Une quête initiatique
Empreinte de résilience, cette introspection sera salvatrice pour les formateurs, dont le moral s’est considérablement dégradé ces derniers mois. « Cette problématique devra être traitée de façon systémique. Des moyens importants devront être déployés dans la durée », prévient Florence Girard. Plus largement, la profession devra resserrer les rangs. Les principaux intéressés devront se mettre au diapason : « Nous ne connaissons pas – ou très mal – les missions et les activités des formateurs… »
Directeurs d’institut, équipes pédagogiques, professionnels de santé, étudiants… Une concertation poly-catégorielle devra être rapidement engagée pour créer les conditions d’un « meilleur agir ». Une reconnaissance et une revalorisation du tutorat paraît tout aussi indispensable, ne serait-ce que pour multiplier les terrains de stage, actuellement « très insuffisants ». Selon Florence Girard, cet « élément facilitateur de l’apprentissage » doit être intégré dans la politique globale des établissements de santé.
Des attentes claires
Les pistes d’amélioration ne manquent pas. Actualité brûlante, symbole d’un mal-être grandissant, la qualité de vie des étudiants mérite des réponses appropriées. « La santé étudiante doit être appréhendée de manière holistique, en analysant tous ses déterminants. Nos difficultés ne se réduisent pas à la pandémie. Elles ont commencé bien avant ! », rappelle Mamadou Ndoye, vice-président de la FAGE*, en charge des affaires liées à la santé. Parmi d’autres revendications, il suggère notamment de donner une véritable structure juridique au CNA**. Il réclame également « une sanctuarisation de la formation », validée par des textes officiels, surtout en période de crise.

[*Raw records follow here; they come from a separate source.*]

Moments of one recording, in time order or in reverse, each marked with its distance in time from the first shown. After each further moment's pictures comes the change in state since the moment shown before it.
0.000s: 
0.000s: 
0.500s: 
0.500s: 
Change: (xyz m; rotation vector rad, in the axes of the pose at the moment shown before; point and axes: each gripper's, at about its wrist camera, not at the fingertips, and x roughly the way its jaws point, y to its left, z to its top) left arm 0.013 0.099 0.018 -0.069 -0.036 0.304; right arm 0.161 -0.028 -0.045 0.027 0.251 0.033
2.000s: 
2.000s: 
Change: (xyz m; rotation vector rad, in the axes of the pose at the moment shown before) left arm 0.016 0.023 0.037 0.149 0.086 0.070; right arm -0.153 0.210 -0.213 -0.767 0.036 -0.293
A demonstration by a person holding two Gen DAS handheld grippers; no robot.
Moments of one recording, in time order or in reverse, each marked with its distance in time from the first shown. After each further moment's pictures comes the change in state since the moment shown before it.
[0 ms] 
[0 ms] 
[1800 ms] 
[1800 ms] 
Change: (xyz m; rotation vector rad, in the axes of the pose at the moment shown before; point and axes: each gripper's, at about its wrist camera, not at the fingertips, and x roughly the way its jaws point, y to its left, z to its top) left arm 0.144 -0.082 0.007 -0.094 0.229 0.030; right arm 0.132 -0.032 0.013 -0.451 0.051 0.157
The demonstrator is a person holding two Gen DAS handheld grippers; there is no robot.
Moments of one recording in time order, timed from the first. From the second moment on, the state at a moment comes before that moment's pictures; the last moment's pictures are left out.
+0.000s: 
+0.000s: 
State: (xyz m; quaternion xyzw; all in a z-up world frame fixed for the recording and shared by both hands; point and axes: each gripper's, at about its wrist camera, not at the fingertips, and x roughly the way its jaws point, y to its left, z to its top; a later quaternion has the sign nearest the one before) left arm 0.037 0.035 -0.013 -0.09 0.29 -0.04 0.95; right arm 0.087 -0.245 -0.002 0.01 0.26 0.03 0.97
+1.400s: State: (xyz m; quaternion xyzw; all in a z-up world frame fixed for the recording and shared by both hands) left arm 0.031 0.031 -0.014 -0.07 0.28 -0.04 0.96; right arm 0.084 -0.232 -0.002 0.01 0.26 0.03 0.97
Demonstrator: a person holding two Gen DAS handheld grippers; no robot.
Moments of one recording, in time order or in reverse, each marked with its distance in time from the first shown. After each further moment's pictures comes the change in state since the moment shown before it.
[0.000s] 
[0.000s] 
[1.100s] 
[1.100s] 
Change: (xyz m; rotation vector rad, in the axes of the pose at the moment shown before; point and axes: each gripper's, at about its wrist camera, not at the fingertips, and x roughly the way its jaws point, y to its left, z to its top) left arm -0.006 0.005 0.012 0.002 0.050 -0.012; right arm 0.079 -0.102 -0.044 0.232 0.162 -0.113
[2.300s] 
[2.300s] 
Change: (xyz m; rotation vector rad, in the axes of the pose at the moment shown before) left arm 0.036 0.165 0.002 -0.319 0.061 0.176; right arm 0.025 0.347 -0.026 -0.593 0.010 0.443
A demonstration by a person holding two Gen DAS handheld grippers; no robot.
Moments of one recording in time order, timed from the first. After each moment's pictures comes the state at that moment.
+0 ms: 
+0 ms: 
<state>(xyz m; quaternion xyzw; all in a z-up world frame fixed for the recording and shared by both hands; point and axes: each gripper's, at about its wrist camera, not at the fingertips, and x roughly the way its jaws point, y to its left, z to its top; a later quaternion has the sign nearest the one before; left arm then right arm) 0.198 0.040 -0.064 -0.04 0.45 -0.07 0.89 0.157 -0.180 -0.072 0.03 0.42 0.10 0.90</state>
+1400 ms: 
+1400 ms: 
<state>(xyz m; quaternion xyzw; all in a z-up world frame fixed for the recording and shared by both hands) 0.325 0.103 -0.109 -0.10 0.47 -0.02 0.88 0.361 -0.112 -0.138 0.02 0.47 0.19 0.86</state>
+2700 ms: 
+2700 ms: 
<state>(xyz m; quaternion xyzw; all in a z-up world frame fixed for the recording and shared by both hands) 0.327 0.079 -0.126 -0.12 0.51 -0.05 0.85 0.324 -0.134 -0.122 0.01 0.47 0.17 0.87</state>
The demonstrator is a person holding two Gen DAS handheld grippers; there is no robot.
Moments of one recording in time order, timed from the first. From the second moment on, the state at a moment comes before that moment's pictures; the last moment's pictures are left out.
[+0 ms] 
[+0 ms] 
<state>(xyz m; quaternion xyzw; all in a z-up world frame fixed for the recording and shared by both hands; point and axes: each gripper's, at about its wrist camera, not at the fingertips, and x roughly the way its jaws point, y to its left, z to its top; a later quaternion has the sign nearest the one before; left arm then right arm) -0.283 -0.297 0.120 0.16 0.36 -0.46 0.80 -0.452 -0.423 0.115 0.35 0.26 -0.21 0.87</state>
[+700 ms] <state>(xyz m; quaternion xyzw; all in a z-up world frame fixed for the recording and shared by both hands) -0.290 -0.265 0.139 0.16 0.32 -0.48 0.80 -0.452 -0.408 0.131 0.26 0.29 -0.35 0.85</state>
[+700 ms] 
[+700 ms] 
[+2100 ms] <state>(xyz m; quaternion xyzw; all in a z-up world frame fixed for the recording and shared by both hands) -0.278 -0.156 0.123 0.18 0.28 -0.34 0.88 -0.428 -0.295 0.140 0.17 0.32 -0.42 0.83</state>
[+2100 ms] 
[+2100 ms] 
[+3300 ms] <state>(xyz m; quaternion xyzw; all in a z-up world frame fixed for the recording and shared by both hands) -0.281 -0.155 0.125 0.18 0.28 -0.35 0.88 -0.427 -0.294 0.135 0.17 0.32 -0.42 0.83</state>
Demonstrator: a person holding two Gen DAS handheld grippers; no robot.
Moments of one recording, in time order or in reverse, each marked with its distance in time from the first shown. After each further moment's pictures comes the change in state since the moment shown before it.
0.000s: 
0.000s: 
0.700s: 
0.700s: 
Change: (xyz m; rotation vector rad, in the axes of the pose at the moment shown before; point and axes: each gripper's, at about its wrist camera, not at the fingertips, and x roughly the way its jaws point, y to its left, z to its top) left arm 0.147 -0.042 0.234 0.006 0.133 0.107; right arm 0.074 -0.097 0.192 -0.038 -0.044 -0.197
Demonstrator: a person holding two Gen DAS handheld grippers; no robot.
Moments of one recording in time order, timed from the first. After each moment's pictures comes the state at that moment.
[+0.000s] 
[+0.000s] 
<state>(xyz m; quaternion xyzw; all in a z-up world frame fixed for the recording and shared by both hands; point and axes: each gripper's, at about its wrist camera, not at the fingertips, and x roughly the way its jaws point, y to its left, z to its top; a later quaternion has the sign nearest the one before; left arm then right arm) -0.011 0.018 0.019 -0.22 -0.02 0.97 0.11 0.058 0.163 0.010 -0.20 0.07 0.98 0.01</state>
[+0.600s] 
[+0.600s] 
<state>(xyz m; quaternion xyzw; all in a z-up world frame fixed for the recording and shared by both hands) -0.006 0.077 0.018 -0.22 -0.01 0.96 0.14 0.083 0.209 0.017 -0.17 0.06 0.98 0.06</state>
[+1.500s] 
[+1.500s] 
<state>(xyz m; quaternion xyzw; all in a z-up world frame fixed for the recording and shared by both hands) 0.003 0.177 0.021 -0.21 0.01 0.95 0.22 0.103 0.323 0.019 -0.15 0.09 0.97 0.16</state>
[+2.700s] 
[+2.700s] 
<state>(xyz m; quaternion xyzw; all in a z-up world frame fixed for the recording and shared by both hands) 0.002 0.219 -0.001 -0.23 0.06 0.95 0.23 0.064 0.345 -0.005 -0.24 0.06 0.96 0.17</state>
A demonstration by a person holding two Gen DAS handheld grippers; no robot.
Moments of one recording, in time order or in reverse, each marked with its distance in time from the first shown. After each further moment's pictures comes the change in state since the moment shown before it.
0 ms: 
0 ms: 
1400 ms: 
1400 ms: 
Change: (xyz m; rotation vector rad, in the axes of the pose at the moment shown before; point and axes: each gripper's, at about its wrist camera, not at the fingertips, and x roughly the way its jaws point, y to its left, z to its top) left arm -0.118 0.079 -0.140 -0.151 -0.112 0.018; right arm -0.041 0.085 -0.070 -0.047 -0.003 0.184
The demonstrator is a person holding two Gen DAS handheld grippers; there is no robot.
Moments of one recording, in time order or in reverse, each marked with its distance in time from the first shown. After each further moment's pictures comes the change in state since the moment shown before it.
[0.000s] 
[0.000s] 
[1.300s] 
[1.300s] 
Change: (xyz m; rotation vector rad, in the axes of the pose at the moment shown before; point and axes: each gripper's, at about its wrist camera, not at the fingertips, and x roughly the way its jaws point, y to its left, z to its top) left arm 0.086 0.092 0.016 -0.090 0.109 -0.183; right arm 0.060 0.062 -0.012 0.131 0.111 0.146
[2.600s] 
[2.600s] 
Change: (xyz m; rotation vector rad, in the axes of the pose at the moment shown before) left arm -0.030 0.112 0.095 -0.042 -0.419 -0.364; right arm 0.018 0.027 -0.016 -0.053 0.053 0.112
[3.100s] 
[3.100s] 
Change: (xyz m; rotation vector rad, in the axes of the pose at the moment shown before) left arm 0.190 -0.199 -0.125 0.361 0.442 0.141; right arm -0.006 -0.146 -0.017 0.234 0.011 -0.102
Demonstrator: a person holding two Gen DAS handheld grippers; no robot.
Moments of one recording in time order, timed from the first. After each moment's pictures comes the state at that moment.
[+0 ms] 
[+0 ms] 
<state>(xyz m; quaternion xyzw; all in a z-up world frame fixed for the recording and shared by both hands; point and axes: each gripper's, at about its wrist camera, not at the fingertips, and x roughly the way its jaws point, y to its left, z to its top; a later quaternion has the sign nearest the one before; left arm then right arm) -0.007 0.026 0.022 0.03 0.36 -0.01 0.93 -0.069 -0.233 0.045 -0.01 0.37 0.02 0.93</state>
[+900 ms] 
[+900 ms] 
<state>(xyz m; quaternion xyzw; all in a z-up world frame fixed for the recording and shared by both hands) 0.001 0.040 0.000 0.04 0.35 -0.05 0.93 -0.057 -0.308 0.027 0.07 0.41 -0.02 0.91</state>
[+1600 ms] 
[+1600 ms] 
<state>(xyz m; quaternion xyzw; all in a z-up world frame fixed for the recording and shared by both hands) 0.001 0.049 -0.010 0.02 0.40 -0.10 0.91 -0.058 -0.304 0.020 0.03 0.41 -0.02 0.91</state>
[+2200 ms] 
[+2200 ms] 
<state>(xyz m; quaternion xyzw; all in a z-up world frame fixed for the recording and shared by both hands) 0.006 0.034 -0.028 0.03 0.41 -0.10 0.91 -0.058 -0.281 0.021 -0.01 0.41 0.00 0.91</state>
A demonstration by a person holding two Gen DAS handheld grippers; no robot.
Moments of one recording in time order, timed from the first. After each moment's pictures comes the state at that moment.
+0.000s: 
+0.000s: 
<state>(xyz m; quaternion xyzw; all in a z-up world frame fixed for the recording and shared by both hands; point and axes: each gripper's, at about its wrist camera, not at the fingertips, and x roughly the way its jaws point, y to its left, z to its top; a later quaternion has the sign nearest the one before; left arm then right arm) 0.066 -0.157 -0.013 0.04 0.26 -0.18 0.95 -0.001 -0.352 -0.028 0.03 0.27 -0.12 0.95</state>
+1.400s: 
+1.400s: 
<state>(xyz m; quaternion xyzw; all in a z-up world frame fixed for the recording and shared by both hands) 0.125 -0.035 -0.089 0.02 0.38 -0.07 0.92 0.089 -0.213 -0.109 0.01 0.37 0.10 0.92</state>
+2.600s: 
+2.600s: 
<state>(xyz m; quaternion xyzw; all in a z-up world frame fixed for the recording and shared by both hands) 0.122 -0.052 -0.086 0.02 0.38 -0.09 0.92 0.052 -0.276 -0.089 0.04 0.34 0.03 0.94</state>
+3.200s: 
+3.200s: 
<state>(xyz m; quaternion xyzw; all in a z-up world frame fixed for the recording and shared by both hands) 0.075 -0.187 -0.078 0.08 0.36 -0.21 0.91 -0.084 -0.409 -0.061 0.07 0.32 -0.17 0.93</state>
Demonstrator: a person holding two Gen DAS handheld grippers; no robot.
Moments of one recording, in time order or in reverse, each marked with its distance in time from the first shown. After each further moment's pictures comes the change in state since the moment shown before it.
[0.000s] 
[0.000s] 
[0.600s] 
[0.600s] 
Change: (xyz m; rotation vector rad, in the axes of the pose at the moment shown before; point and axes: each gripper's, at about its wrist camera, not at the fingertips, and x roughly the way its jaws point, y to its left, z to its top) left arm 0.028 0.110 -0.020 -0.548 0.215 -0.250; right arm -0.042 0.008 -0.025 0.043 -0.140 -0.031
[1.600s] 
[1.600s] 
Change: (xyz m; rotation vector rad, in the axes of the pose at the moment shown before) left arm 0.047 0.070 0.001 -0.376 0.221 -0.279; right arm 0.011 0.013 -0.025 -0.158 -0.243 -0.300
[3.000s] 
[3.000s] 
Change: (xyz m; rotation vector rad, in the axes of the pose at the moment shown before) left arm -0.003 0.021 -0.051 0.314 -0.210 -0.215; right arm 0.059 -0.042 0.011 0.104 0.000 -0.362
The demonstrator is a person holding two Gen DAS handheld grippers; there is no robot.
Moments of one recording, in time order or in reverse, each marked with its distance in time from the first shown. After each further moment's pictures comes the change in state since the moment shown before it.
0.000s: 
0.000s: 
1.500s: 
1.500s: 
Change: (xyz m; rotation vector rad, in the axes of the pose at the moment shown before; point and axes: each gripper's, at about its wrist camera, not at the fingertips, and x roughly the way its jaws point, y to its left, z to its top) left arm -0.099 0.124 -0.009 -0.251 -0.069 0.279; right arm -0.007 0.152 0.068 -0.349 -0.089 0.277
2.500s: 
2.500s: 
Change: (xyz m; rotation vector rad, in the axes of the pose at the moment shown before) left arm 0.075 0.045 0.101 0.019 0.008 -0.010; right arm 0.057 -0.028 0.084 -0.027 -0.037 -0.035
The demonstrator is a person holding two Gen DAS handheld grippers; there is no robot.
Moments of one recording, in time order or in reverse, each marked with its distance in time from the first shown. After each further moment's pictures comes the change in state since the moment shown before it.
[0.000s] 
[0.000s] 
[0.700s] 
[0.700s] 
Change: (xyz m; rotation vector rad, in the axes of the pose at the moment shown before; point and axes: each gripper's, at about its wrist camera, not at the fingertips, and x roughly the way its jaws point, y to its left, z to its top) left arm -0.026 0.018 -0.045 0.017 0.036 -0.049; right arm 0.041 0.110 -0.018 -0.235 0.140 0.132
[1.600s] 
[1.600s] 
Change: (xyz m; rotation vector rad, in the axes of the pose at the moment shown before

De ce point de vue, le maintien du dialogue sera un paramètre déterminant : « Nous devrons échanger plus régulièrement avec les tutelles dans une logique de co-construction ». Un sujet nécessitera une attention particulière, celui de l’interprofessionnalité. « Le décloisonnement des filières sera incontournable pour envisager convenablement la chose », estime-t-il.
Cap sur la pluridisciplinarité !
Les professionnels du secteur de la formation n’y sont pas opposés, bien au contraire. « Il faut impérativement croiser les regards, les expertises et les expériences », assure Nicolas Brisseaux, masseur-kinésithérapeute et formateur à l’IFMK de l’Ecole d’Assas. Selon lui, la pluridisciplinarité, la mutualisation et la confiance seront les trois leviers de la transformation. « Nous avons beaucoup de choses à apprendre les uns des autres. Nous devrons être capables de nous écouter, de nous parler et de nous soutenir », confirme Mathilde Valy, cadre de santé et formatrice au sein de l’IFSI-IFAS de Montélimar, un centre de formation public rattaché au groupement hospitalier Portes de Provence.
Certains ajustements réglementaires seront toutefois indispensables pour concrétiser ces bonnes intentions. « Les compétences collaboratives devront être inscrites dans nos référentiels », affirme Catherine Muller, directrice de l’Ecole régionale des infirmiers anesthésistes du CHRU de Nancy. En guise de conclusion, elle prodigue quelques conseils pour traverser les temps à venir avec sérénité : capitaliser sur les connaissances acquises pendant la crise, repenser les aspects pédagogiques en profondeur, promouvoir les activités confraternelles et viser l’être bien… plutôt que le bien-être.
(*) Fédération des associations générales étudiantes – FAGE.
(**) Centre national d’appui à la qualité de vie des étudiants en santé – CNA.